Tiergeschichten

Jetzt bin ich seit einer Woche wieder zu Hause und denke noch oft ans Elsass zurück. Ich würde gern wieder dahin fahren und dort in Ruhe die alten Stätten und die Pflanzen erkunden.

In der Nähe unseres Dorfes trafen wir bei einem Gehöft auf eine sehr kleine rot-weiß getigerte Katze, vielleicht vier Wochen alt, die uns begrüßte, um meine Beine strich und dann auf Schritt und Tritt folgte. Dann zeigten sich auch ihre Geschwister, die auf einem Holzstapel zwischen Obstbäumen saßen und nicht so zutraulich wie ihr kleiner Bruder oder ihre kleine Schwester waren. Ihre Mutter beobachete uns von Weitem. Nachdem wir ausführlich mit dem kleinen Wesen geschmust hatten, setzten wir unseren Weg fort und das Tier folgte uns. Ich fing an mir Sorgen zu machen. Würde es uns immer weiter begleiten? Und wie würde es zurück zu seiner Familie kommen? Ich weiß ja, daß Katzen einen enormen Orientierungssinn haben, aber diese war so klein und schien uns immer weiter folgen zu wollen. Dann hörten wir lautes Rufen: eins der Katzengeschwister kam hinter uns her und rief. Das Kleine drehte um und ging zu seiner Familie zurück. Es war so schön und rührend, daß dieses Tier keine Scheu vor uns Menschen hatte.

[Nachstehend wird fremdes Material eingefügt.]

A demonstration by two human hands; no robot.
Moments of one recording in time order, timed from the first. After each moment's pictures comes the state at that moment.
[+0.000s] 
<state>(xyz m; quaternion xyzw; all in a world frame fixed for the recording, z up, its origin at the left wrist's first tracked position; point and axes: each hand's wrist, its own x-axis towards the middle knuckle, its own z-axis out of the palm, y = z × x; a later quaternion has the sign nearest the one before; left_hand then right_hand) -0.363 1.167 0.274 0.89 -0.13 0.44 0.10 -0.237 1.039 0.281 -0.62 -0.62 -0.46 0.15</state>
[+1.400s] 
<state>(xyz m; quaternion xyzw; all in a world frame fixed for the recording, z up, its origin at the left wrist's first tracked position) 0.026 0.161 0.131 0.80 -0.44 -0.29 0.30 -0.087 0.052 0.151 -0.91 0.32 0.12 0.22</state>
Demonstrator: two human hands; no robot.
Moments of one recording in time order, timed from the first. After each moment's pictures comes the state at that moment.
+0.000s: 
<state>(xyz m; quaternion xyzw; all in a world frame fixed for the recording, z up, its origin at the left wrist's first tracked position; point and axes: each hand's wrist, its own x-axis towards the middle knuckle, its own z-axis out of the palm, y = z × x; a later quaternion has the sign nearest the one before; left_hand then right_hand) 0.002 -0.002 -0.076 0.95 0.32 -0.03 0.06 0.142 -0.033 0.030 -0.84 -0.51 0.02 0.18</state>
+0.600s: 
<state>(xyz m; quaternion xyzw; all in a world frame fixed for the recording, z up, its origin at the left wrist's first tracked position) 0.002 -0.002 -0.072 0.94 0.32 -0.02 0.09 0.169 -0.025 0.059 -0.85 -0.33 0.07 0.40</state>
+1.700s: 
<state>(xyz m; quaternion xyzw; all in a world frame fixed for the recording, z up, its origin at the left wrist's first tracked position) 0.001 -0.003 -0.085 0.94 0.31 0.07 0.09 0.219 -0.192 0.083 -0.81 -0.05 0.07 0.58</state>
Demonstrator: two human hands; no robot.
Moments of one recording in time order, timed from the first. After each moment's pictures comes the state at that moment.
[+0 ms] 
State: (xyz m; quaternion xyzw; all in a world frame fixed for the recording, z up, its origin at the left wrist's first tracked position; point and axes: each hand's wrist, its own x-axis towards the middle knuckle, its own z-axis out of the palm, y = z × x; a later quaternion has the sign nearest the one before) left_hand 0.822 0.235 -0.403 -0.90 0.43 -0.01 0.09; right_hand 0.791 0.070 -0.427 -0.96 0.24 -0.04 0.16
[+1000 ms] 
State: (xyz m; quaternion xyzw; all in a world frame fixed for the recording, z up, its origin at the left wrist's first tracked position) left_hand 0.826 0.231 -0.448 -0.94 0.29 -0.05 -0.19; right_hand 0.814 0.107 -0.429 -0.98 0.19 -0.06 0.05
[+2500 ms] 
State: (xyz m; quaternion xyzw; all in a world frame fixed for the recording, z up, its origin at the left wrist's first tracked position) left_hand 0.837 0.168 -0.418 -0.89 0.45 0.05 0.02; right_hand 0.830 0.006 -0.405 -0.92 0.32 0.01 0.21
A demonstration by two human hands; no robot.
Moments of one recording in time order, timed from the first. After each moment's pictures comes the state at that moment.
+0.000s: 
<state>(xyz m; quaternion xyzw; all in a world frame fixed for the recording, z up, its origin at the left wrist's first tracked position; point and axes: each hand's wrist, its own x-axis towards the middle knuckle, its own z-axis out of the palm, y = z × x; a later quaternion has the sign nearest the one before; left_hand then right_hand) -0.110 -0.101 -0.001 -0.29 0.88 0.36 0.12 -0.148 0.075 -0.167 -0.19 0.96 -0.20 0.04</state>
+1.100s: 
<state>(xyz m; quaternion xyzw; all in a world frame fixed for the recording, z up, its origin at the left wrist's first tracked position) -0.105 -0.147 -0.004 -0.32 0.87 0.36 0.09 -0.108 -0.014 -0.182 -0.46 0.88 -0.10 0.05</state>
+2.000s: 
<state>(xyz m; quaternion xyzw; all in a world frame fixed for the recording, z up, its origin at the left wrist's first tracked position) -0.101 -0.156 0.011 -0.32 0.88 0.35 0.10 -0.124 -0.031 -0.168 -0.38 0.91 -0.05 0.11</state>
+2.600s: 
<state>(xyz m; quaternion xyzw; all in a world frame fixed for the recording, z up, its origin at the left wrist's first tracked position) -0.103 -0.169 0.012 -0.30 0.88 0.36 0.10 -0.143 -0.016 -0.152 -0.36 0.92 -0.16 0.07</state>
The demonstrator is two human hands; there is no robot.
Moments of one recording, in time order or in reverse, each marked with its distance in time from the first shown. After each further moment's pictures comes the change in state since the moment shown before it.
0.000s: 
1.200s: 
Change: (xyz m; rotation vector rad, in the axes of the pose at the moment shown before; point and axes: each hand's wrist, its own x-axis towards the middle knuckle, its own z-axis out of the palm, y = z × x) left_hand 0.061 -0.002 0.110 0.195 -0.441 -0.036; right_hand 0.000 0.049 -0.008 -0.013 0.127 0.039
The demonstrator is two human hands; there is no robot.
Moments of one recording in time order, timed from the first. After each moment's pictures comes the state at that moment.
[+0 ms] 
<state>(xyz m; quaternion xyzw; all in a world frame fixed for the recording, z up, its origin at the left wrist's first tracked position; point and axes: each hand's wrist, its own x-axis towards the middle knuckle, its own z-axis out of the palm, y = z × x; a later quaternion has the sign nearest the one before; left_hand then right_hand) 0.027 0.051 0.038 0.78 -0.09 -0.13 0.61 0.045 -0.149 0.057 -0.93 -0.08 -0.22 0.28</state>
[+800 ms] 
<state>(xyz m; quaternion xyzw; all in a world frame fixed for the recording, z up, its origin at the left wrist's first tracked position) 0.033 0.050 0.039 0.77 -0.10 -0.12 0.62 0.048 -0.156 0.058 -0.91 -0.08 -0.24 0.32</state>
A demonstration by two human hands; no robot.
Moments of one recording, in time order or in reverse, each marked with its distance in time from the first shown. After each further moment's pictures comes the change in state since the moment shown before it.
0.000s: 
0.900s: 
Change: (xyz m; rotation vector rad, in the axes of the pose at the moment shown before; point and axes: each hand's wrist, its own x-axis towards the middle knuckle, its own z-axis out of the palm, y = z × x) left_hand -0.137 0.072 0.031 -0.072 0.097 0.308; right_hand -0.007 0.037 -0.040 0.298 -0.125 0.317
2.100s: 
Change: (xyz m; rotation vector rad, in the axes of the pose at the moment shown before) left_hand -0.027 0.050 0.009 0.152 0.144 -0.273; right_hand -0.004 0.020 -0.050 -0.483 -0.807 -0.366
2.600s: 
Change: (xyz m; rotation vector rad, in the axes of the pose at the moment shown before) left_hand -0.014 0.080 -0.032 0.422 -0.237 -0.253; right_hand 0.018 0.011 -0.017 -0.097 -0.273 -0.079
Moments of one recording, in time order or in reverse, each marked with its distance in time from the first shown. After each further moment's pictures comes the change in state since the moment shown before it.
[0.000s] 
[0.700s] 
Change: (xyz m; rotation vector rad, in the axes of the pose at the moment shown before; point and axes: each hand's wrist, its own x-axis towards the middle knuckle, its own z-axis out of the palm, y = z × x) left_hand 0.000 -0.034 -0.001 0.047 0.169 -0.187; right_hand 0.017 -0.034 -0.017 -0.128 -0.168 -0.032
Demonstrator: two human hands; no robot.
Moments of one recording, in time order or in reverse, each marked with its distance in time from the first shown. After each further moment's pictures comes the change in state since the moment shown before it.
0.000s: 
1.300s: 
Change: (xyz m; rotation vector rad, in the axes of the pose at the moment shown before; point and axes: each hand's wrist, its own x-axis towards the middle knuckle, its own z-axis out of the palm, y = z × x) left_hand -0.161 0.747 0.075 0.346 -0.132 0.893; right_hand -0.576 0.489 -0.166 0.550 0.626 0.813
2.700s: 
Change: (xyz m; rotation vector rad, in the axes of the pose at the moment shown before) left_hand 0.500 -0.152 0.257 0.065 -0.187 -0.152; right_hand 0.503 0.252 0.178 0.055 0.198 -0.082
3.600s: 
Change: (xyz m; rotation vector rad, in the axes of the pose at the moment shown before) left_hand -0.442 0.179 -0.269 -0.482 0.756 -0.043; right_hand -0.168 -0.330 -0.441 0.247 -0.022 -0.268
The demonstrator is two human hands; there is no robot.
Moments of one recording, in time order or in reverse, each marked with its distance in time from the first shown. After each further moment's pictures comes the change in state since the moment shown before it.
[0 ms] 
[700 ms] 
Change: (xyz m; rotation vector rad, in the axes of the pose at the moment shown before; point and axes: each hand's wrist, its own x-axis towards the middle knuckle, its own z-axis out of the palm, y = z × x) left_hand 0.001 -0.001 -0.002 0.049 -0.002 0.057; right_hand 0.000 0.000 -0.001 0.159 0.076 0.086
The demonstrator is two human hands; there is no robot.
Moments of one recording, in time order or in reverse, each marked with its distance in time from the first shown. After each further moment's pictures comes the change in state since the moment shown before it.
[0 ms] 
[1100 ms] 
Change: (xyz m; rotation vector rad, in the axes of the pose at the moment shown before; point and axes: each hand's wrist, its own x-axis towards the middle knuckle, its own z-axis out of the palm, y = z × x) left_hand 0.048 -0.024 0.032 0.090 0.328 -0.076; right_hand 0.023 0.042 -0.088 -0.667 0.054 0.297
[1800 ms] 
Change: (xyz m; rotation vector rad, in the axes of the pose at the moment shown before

Der Maennelstein, von dem wir bis zum Schwarzwald sehen konnten

Auf der Suche nach dem Jardin des Fées haben wir uns verirrt. Vielleicht lag es an ungenügender Ausschilderung, vielleicht hatten wir beide etwas übersehen, vielleicht wollten die Feen uns nicht empfangen, jedenfalls entschieden wir am späten Nachmittag den Rückweg anzutreten. Wir hatten uns mittlerweile weit von unserem Ausgangspunkt im Ort Lutzelhouse entfernt und kamen unbeabsichtigt am Rande von Urmatt wieder in bewohntes Gebiet. Von dort ging es dann nochmal mit müden Füßen auf Asphaltstraßen einige Kilometer Richtung Auto. An einer Straßenkreuzung entdeckte K. einen Spatz auf der Straße. Er lag auf dem Bauch, einen Flügel seltsam abgespreizt, und atmete sichtbar. Einen Schritt weiter lag der nächste Spatz auf dem Rücken, die kleine Füße angewinkelt. Auch er atmete und sah uns blinzelnd aus glänzenden Augen an. Was war geschehen? Vermutlich waren beide gegen ein vorbeifahrendes Auto geflogen. Sollten oder konnten wir etwas tun? Ich war so erschöpft und konnte keinen klaren Gedanken mehr fassen und sagte zu K.: „Wir können sie hier nur in Ruhe sterben lassen.“ Wir gingen weiter, jede mit schweren Gedanken. Meine Tochter fragte: „Wäre es nicht besser gewesen, die beiden an die Seite zu legen, damit kein Auto über sie fährt?“ Ja, vielleicht. Vielleicht auch nicht. K. schlug vor, die Vögel in Sicherheit zu bringen, wenn wir mit dem Auto an dieser Stelle vorbeikämen. Das war nach etwa 20 Minuten. Beide Vögel waren verschwunden. Keine toten Vögel, keine Spur auf dem Asphalt. Langsam kam zögernde Erleichterung: sehr wahrscheinlich hatten die Tiere sich wieder berappelt und waren weggeflogen. Ich habe das vor einigen Jahren mal mit einem Buntspecht erlebt, der mit lautem Knall gegen eins meiner Küchenfenster geflogen war und draußen im Kies lag, lebendig, aber sichtlich benommen. Glücklicherweise hielt sich die Katze drinnen auf. Ab und zu sah ich nach dem Vogel, der schwer atmete und offensichtlich damit beschäftigt war, sich wieder zu sortieren. Irgendwann war er dann weg.